WORK REQUIRED: Repeat the listing below in full and exactly, but without its pictures.
··· DATA
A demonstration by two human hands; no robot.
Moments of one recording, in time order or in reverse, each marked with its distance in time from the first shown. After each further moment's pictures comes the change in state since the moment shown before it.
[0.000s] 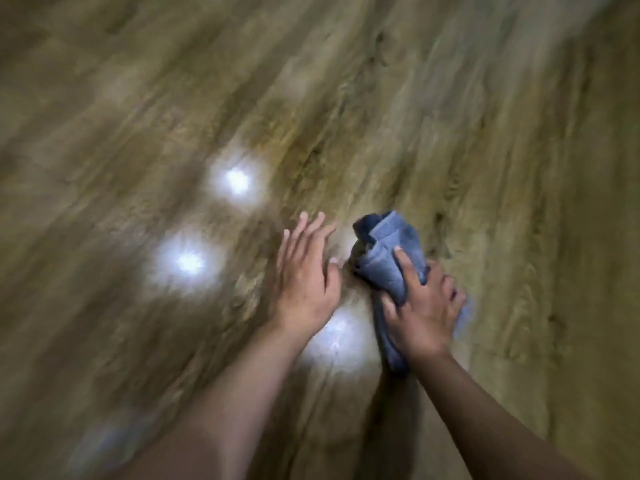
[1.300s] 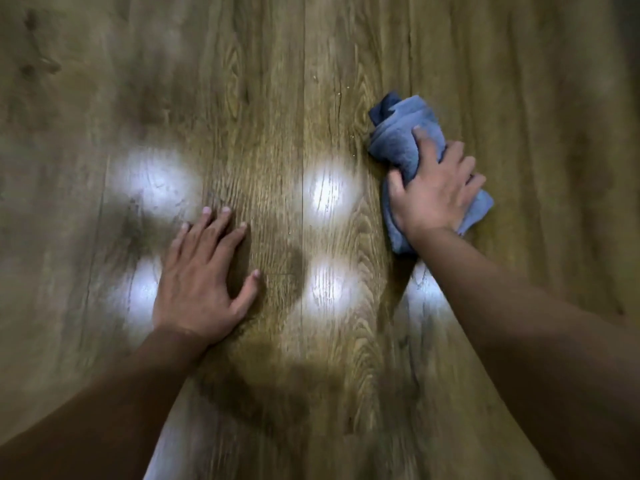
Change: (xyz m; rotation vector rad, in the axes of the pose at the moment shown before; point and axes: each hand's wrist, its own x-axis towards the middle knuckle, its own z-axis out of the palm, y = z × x) left_hand 0.147 0.092 0.218 0.605 -0.455 0.395; right_hand 0.254 0.327 0.006 -0.044 0.154 0.480
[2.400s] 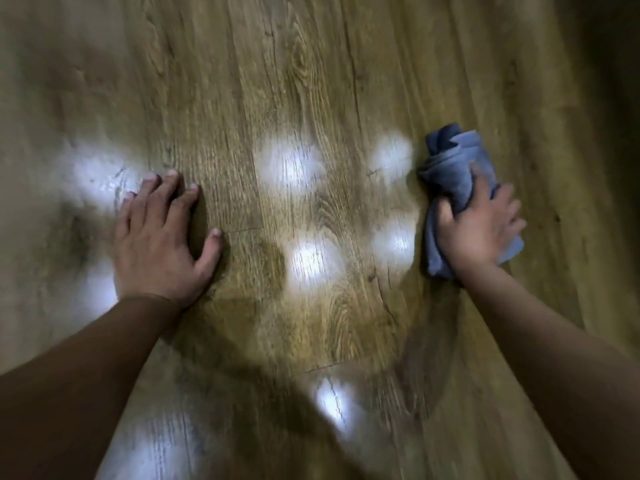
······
EXERCISE ANSWER:
A demonstration by two human hands; no robot.
Moments of one recording, in time order or in reverse, each marked with its distance in time from the first shown. After each further moment's pictures comes the change in state since the moment shown before it.
[0.000s] 
[1.300s] 
Change: (xyz m; rotation vector rad, in the axes of the pose at the moment shown before; point and axes: each hand's wrist, its own x-axis towards the middle knuckle, its own z-axis out of the palm, y = z × x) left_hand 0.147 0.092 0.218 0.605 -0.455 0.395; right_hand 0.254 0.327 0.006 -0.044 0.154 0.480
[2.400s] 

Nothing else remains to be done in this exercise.